→ **TASK OBJECTIVE**:
Reply with one number: the count of lines in the listing that contain the string "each".

━━━━━━

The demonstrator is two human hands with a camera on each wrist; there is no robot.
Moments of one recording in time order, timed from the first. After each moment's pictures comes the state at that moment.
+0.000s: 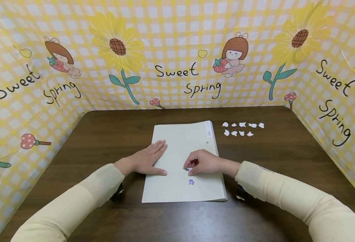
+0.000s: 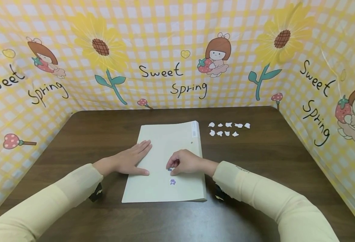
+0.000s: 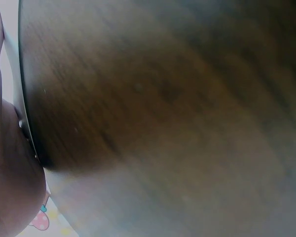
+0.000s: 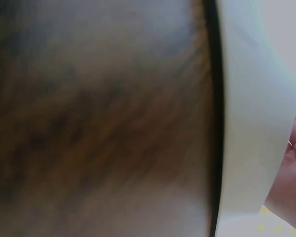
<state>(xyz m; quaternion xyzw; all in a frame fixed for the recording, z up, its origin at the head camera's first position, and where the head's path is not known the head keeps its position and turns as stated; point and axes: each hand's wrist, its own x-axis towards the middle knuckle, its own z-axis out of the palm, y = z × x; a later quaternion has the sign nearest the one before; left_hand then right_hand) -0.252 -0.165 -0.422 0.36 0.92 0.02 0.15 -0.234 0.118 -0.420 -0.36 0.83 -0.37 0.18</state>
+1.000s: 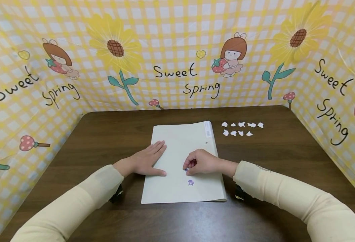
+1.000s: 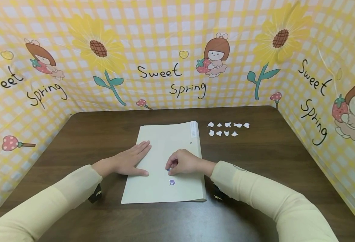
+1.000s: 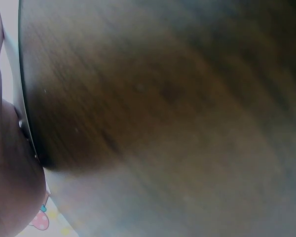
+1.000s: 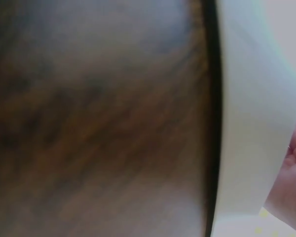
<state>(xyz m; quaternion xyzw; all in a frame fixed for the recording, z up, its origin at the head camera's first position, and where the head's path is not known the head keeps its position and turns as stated) -0.253 -0.165 -0.423 0.36 0.92 0.02 0.15 -0.237 0.116 -0.421 -0.37 0.84 -0.37 0.17</state>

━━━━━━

→ **SOLVED EXERCISE**:
3